* Instructions to follow
Work through the listing below and count the lines that hold "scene". Answer with the number alone.

* Data
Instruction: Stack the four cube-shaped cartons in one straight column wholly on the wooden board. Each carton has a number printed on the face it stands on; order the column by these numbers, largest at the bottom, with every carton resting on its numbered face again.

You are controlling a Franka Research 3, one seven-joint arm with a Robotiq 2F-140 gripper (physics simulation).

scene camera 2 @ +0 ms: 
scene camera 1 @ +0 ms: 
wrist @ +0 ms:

* Solution to the exercise
2